Importance of Non-Adiabatic Effects on Kohn Anomalies in 1D metals

TL;DR

This paper explores how non-adiabatic effects influence Kohn anomalies in 1D metals, providing a model that predicts phonon behavior and system instability thresholds validated by first-principles calculations.

Contribution

The study introduces a model analyzing non-adiabatic effects on Kohn anomalies in 1D metals and predicts instability thresholds relevant for experimental observations.

Findings

Identification of a coupling strength threshold for instability.

Validation of the model with first-principles calculations on carbon nanotubes.

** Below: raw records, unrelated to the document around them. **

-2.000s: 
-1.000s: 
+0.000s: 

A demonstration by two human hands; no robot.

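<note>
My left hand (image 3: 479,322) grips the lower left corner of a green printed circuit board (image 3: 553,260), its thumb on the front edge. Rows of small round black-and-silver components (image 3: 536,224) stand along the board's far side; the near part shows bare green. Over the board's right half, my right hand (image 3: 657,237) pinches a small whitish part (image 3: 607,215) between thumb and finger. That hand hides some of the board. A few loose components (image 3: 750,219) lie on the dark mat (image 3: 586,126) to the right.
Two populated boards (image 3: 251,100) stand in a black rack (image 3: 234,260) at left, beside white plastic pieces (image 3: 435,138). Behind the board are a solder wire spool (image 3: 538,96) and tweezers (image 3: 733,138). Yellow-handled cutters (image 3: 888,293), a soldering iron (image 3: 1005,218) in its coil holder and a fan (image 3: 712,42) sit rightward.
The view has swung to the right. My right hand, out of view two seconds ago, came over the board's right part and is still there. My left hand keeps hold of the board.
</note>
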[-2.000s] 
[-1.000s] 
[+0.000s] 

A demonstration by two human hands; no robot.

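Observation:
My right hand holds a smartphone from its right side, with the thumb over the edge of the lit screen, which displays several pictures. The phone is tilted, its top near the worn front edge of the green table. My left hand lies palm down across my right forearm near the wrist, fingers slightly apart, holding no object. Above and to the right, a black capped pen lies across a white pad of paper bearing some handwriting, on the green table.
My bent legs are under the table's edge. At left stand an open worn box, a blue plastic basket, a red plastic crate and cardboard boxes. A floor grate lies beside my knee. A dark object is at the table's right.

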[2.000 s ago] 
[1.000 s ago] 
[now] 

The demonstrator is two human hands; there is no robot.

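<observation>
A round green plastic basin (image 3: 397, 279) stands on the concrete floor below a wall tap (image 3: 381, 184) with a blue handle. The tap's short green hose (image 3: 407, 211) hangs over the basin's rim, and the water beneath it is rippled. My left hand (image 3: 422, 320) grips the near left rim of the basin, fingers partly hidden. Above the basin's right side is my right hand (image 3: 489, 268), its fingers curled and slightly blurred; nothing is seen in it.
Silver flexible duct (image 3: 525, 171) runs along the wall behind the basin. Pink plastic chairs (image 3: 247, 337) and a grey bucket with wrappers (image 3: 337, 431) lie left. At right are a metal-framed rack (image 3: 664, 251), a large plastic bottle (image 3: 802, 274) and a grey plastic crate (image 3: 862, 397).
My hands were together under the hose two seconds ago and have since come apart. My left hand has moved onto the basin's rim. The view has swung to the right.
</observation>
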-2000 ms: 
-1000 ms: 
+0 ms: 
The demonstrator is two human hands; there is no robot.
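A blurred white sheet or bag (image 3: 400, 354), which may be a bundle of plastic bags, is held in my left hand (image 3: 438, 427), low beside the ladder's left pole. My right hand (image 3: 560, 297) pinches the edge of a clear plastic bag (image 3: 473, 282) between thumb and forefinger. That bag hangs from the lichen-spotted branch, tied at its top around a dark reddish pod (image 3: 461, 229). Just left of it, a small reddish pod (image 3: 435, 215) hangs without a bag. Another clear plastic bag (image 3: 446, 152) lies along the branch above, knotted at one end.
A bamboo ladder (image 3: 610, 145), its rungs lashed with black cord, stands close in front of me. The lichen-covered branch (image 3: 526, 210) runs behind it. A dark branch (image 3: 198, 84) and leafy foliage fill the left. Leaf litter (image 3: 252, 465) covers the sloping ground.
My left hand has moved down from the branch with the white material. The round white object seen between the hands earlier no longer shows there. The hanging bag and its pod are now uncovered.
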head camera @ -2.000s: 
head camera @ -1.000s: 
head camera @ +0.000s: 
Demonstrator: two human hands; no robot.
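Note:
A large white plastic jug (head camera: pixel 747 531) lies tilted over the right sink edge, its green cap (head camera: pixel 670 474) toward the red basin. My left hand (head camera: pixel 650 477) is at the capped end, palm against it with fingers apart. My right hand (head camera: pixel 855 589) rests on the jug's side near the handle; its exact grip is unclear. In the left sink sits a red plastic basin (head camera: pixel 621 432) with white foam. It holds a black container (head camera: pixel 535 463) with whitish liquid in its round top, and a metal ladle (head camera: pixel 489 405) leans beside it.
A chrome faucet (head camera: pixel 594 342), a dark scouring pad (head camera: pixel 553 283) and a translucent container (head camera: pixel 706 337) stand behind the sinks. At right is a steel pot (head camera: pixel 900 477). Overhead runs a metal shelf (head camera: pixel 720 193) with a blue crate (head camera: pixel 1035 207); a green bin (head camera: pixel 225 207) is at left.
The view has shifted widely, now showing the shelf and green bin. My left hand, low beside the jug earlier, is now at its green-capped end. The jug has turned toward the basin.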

Insights into the influence of electron effective mass on phonon renormalization.

Abstract

Kohn anomalies are kinks or dips in phonon dispersions which are pronounced in low-dimensional materials. We investigate the effects of non-adiabatic phonon self-energy on Kohn anomalies in one-dimensional metals by developing a model that analyzes how the adiabatic phonon frequency, electron effective mass, and electron-phonon coupling strength influence phonon mode renormalization. We introduce an electron-phonon coupling strength threshold for low-temperature system instability, providing experimentalists with a tool to predict them. Finally, we validate the predictions of our model against first-principles calculations on a 4 {\AA}-diameter carbon nanotube.